Rabbis Goren and HaCohen at the Kotel
Rabbis Goren and HaCohen at the KotelDavid Robinger

Only once in the last thousand years (since the second Muslim conquest of the Holy Land - the first was in the 7th century after the rise of Islam) has a Yom Kippur service been carried out on the Temple Mount. Kept secret for nearly 50 years, the prayer leader at the time recently told the story to correspondent Haggai Huberman.

The service was complete with prostrations as in Temple times, though without sacrificial and incense offerings. The main participant was none other than Rabbi Menachem HaCohen (the name Cohen means priest and almost always denotes someone descended from Moses' brother Aaron, the first Priest), who served in the past as Labor Party Knesset Member, Rabbi of the national Histadrut Labor Organization, and top aide to IDF Chief Rabbi Maj.-Gen. Shlomo Goren. In the famous photo of Rabbi Goren blowing the shofar atop the Mount upon its 1967 liberation by Israeli forces, Rabbi HaCohen can be seen at his side.

After the Six Day War, a sharp dispute arose between Defense Minister Moshe Dayan, who “returned the Temple Mount keys” to the Waqf, and Rabbi Goren, who felt that Jews must be allowed to pray at their most sacred site and wanted to build a synagogue there. After Rabbi Goren held a Tisha B’Av prayer service atop the Mount just six weeks after the Six Day War, Dayan forbade him by military order to pray there again.

For Yom Kippur, just two months later, Rabbi Goren had an inspiration. On the morning of Yom Kippur eve, he appeared at Rabbi HaCohen’s home in Ramat Gan with ten IDF Rabbinate soldiers, and told him, “Dayan has forbidden me to hold a prayer service on the Mount, but he said nothing about you. Here are ten soldiers, and a Torah scroll – I ask you to please take my place and make a minyan [prayer service] there.”

Huberman reports that Dayan knew of Rabbi Goren’s plan, but did not stop it. He feared that a minyan run by the Chief Rabbi, with the rank of Maj.-Gen. [today, IDF Chief Rabbis are not ranked as high] would cause an international uproar.

Rabbi HaCohen told Huberman that he was very excited to fulfill the request, and even took his two sons, aged 8 and 5, along with him. Rabbi HaCohen’s father Mordechai authored scholarly books proving the existence of a synagogue on the Temple Mount during the Middle Ages, as well as Maimonides’ visit to the holy site.

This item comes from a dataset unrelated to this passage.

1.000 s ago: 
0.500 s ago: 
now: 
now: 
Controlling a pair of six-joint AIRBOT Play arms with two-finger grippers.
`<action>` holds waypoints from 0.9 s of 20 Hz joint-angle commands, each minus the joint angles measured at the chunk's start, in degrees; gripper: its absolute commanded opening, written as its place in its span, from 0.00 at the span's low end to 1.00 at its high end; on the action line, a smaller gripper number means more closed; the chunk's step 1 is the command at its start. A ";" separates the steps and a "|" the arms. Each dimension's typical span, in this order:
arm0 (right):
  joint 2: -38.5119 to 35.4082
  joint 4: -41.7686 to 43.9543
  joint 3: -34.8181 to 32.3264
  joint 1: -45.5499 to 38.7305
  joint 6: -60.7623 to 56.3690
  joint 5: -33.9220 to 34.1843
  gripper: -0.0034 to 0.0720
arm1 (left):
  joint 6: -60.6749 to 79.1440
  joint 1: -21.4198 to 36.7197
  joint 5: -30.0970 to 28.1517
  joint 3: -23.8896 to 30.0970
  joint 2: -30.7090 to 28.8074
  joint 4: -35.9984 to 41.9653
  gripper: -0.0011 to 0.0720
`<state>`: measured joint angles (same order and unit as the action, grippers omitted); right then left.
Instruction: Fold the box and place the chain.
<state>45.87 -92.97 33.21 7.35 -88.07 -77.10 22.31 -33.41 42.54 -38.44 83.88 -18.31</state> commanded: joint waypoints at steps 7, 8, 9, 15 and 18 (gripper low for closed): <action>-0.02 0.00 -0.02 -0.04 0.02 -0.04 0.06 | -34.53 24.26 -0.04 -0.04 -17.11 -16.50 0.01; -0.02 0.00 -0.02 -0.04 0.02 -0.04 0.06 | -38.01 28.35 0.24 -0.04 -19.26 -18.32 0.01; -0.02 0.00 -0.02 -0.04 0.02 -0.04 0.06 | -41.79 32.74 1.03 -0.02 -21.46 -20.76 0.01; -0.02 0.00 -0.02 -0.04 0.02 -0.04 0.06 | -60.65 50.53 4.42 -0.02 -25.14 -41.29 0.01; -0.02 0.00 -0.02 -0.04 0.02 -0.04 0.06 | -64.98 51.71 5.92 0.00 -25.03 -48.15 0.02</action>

Rabbi HaCohen led most of the prayer services, and the highlight was when he reached the phrase recited by the High Priest on Yom Kippur [in free translation]: “Please, G-d, I have sinned, as have the other Priests [and the Nation]. Please, atone for our sins, as is written in Your Torah: ‘On this day G-d will atone for you and purify you of your sins.’” The High Priest would then recite the Ineffable Name of G-d, at which point the entire congregation would bow down and fall on their faces – which is precisely what the participants in the modern-era service of 1967 did, just meters away from where the service was held for hundreds of years in purity and holiness.

The worshipers did not leave the Border Guard position near the Al Aqsa mosque the entire day, by order of Rabbi Goren. Only 8-year-old Meron managed to sneak out and actually stood at the entrance to the mosque.

Following the final prayer service, as Yom Kippur ebbed away, the worshipers went out and stood in the middle of the plaza, where Rabbi HaCohen actually blew the shofar signaling the end of the holy day. “As I blew the shofar,” he recalled, “I could hear the shofar being blown below us, at the Western Wall plaza.”

The return of the Yom Kippur service once again to the Temple Mount may appear far off at present, but the Jewish People continue to pray every day: “Restore the service to Your holy house… May our eyes see Your return to Zion.”